O lançamento da Campanha e do calendário de atividades para o Dia Nacional de Luta pela Redução da Jornada de Trabalho foi divulgado hoje de manhã, em entrevista conjunta da Força Sindical, CUT, CGTB, CTB, NCST e UGT e confederações.
25 DE ABRIL (sexta-feira): Primeira grande manifestação com paralisações envolvendo mais de dois milhões de metalúrgicos de todo o País, comandados pela CNTM e CNM.
Haverá manifestações em todos os Estados onde as duas confederações têm representação.
Em São Paulo: os metalúrgicos da capital e de Mogi das Cruzes vão se concentrar na sede do Sindicato dos Metalúrgicos de São Paulo (rua Galvão Bueno, 782, Liberdade) a partir das 10h e, de lá, seguir em passeata até a praça da Sé, onde irão se encontrar com os trabalhadores metalúrgicos do ABC, e fazer uma grande manifestação pública. O encontro dos trabalhadores vai acontecer por volta das 11h30.
Depois do dia 25, CNTM e CNM vão encaminhar uma pauta à CNI (Confederação Nacional da Indústria) para discutir a questão da redução da jornada de trabalho sem redução salarial e a Convenção 158.
28 DE MAIO (quarta-feira): Dia Nacional de Luta pela Redução da Jornada de Trabalho sem redução salarial promovido pelas centrais sindicais, com paralisações e manifestações em todos os Estados envolvendo todos os setores da economia – metalúrgicos, químicos, padeiros, bancários, transporte etc.
Intensificar o abaixo-assinado pela redução da jornada que vem sendo feito em âmbito nacional, com objetivo de coletar mais de 1 milhão de assinaturas. O documento será entregue ao Congresso Nacional reivindicando a aprovação do Projeto de Emenda Constitucional 393/01, da redução da jornada, dos senadores Paulo Paim e Inácio Arruda.
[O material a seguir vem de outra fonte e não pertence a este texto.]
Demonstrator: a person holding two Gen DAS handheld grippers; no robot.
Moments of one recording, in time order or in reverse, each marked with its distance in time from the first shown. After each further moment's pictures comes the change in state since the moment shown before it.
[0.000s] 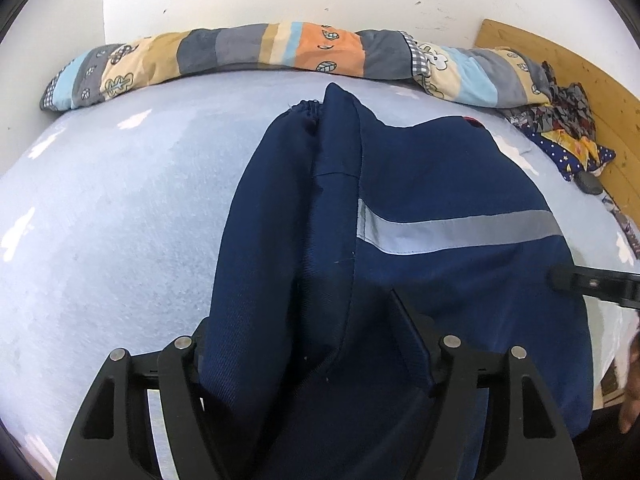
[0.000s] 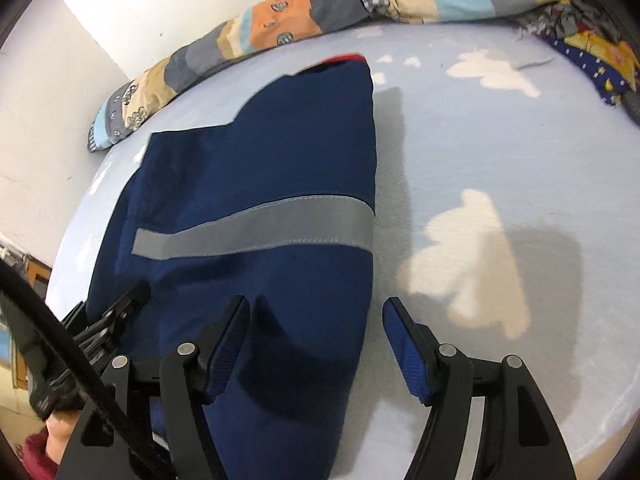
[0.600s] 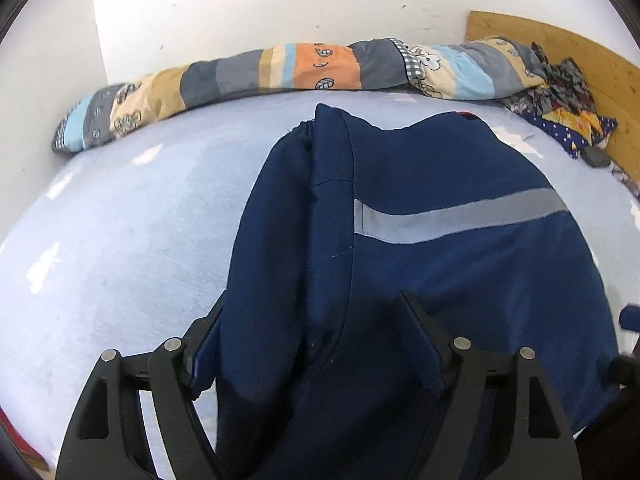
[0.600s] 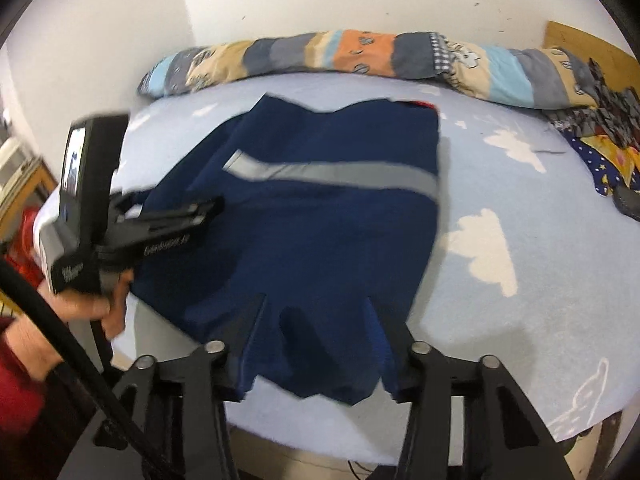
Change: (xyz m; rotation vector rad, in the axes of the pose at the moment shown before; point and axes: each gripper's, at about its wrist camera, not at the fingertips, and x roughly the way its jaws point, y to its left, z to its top) left arm -0.014 -0.010 -0.010 0.119 -0.074 0.093; right arm -0.050 0.078 -0.083 -0.319 -0.095 -0.053
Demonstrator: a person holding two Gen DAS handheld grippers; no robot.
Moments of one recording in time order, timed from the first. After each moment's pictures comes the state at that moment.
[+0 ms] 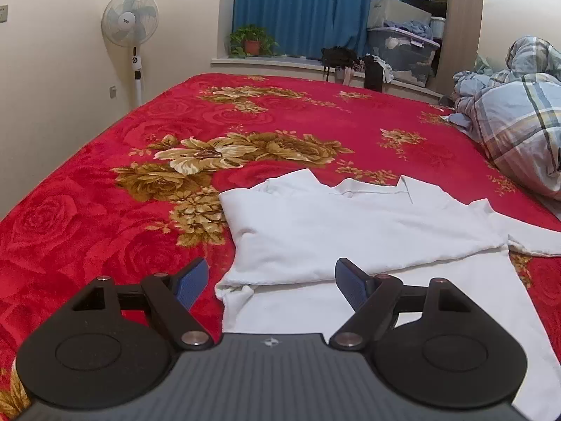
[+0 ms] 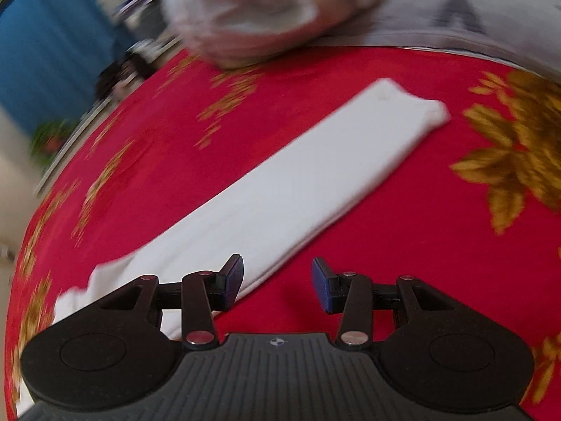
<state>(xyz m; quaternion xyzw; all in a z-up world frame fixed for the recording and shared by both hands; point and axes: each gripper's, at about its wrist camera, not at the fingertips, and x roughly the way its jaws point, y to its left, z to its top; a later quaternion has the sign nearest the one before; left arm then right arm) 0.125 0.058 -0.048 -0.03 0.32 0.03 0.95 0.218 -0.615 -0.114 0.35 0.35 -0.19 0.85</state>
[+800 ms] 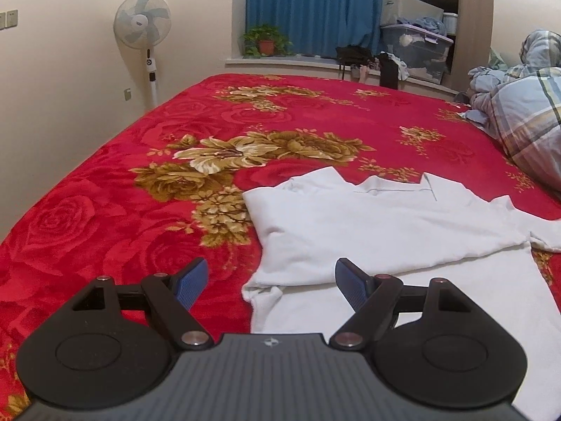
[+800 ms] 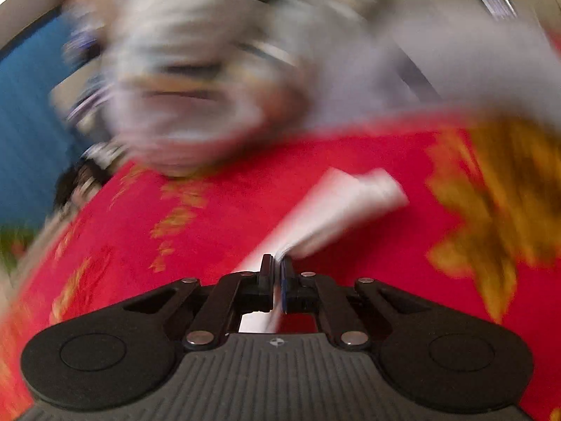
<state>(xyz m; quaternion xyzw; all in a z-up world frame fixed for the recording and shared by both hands) 0.131 0.071 -0.056 -0.01 0.32 0.06 0.95 0.262 -0.584 -0.080 0.25 0.19 -0.27 0.91</state>
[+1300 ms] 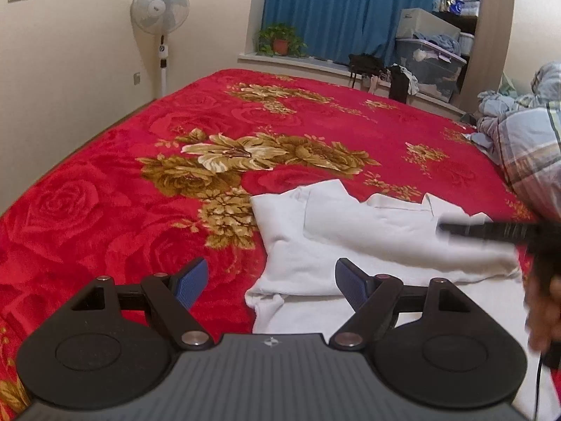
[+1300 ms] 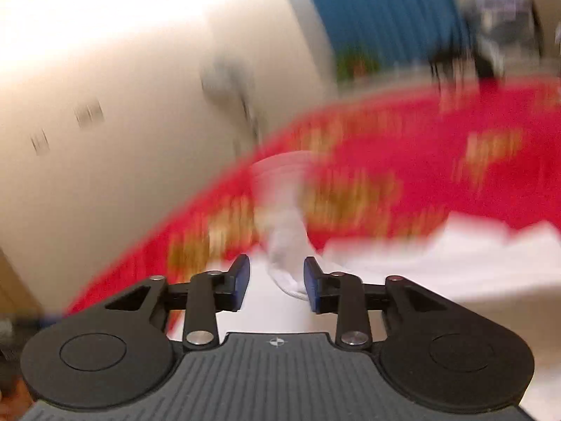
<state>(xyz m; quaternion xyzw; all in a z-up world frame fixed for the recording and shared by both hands) 0.133 0.091 -0.042 -0.07 0.32 0.06 0.94 0.260 -0.180 -0.050 0.12 0.35 0.29 0.88</state>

Momento favorável e benefícios
Durante a coletiva, as centrais falaram da importância da unidade das centrais em mais esta campanha, lembraram que o momento econômico é propício para a redução da jornada – a economia está crescendo, a atividade industrial está no pico, o consumo aumentou-, e listaram os benefícios que a redução da jornada irá trazer:
geração de empregos,
redução das horas-extras,
menos desgaste físico e mais produtividade do trabalhador,
menos acidentes de trabalho,
menos problemas de saúde relacionados ao trabalho,
o trabalhador terá mais tempo para estudar e se qualificar profissionalmente, para descansar, para a família e o lazer
"A luta pela redução da jornada é pra valer. Não dá pra fazer de conta, por isso, vamos fazer manifestações e paralisações. De hoje (14) até o dia 28 de maio vamos desencadear um processo de assembléias por categorias para adesão ao dia 28 de maio e, depois, iniciar um processo de negociações com o empresariado, com os parlamentares e o governo", afirmou Paulo Pereira da Silva, o Paulinho, presidente da Força Sindical.
"Com a redução da jornada pretendemos combater a terceirização irregular e as desigualdades salariais que diferenciam os trabalhadores", afirmou Eleno Bezerra, presidente da CNTM e do Sindicato dos Metalúrgicos de São Paulo e Mogi das Cruzes.